Oui, le premier dimanche de chaque mois, mais attendez-vous à des files d'attente écrasantes et à l'absence de réservation en ligne. Les moins de 18 ans de toute nationalité entrent toujours gratuitement sur présentation d'une pièce d'identité, tout comme les visiteurs handicapés certifiés accompagnés d'une personne, les journalistes et les membres de l'ICOM. Le musée ouvre également gratuitement chaque 31 octobre pour honorer Anna Maria Luisa de Médicis, qui a signé en 1737 le Patto di Famiglia liant l'ensemble de la collection à Florence pour l'éternité.

Que ne faut-il absolument pas manquer à la Galerie des Offices ? add

Au-delà de la Vénus de Botticelli, accordez du temps à quatre salles souvent survolées : la Tribuna (le diagramme cosmique des quatre éléments de Buontalenti, 1581–84), le Tondo Doni de Michel-Ange avec son cadre sculpté original à cinq têtes de prophètes, la chapelle San Pier Scheraggio au rez-de-chaussée avec sa passerelle en verre surplombant une nef d'église du XIe siècle, et le Corridor de Vasari rouvert en décembre 2024. La terrasse du café sur le toit vous place à hauteur des créneaux du Palazzo Vecchio pour le prix d'un espresso.

Faut-il réserver les billets de la Galerie des Offices à l'avance ? add

En haute saison, oui — les créneaux réservés à l'avance coûtent 29 € contre 25 € sur place, mais vous évitent deux heures de queue. Les après-midis de semaine de novembre à février, l'achat sur place fonctionne généralement. Réservez uniquement via tickets.uffizi.it ; les rabatteurs qui tournent autour de la Piazza della Signoria revendent à des prix gonflés, et les arnaques aux toiles des vendeurs ambulants sévissent sur la même place.
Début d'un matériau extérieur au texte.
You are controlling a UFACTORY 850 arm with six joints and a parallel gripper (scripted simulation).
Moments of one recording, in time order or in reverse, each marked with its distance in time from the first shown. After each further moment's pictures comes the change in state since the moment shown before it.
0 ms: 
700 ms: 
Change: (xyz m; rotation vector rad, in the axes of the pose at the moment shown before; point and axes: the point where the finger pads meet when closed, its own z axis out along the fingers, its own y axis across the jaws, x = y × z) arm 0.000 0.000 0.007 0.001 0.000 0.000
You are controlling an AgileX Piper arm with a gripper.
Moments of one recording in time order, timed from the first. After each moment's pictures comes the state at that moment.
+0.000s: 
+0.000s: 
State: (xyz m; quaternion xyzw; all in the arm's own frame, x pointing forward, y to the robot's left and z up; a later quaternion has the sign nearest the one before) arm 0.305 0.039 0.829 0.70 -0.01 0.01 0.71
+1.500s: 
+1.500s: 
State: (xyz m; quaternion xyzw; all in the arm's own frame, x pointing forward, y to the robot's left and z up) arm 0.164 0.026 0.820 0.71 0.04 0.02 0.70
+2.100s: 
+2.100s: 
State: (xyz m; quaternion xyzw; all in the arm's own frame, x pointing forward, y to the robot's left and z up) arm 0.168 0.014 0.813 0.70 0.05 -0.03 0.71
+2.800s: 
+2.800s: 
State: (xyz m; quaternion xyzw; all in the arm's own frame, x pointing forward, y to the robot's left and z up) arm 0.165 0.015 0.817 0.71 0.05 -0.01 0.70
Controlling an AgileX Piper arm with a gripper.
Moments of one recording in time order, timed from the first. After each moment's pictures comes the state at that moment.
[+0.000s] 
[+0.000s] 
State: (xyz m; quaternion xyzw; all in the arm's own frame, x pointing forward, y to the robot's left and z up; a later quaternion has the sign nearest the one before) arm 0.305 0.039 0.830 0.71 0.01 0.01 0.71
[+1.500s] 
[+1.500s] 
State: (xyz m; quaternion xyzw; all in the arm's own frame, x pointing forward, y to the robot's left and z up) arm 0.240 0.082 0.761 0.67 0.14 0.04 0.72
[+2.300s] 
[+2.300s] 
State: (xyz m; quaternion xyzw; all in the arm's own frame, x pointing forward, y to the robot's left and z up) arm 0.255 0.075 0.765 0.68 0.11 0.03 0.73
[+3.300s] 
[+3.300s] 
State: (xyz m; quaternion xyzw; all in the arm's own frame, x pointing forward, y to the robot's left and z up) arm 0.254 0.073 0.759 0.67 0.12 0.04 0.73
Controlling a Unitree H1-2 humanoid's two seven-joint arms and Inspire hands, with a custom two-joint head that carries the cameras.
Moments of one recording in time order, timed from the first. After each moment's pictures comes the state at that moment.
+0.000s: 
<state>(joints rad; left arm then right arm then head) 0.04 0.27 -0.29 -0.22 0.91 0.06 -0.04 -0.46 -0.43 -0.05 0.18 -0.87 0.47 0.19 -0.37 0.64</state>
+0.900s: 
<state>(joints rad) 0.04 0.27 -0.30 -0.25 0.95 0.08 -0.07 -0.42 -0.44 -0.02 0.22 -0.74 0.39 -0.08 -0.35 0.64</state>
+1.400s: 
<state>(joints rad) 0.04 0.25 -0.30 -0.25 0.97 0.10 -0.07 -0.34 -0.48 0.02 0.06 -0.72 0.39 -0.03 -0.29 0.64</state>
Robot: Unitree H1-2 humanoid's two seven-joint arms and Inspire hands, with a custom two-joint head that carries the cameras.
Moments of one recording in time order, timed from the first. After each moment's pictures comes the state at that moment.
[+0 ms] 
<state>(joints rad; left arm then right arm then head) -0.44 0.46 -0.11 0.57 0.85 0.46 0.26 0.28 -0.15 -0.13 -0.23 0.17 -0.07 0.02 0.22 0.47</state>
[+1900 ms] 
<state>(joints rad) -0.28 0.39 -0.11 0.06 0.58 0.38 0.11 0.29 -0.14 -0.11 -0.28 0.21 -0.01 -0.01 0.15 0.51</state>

Le Corridor de Vasari est-il ouvert aux visiteurs ? add

Oui, il a rouvert le 30 décembre 2024 après huit ans de fermeture, avec un supplément de 20 € en plus du billet d'entrée à la Galerie des Offices et une réservation de créneau obligatoire. Le passage de 750 mètres part de la galerie, traverse le Ponte Vecchio et mène à la Grotte de Buontalenti dans le jardin de Boboli — premier créneau à 10:15, dernier à 16:35, pas de retour. Cherchez le décrochement en encorbellement autour de la Tour Mannelli, où la famille a refusé l'ordre de démolition de Vasari en 1565.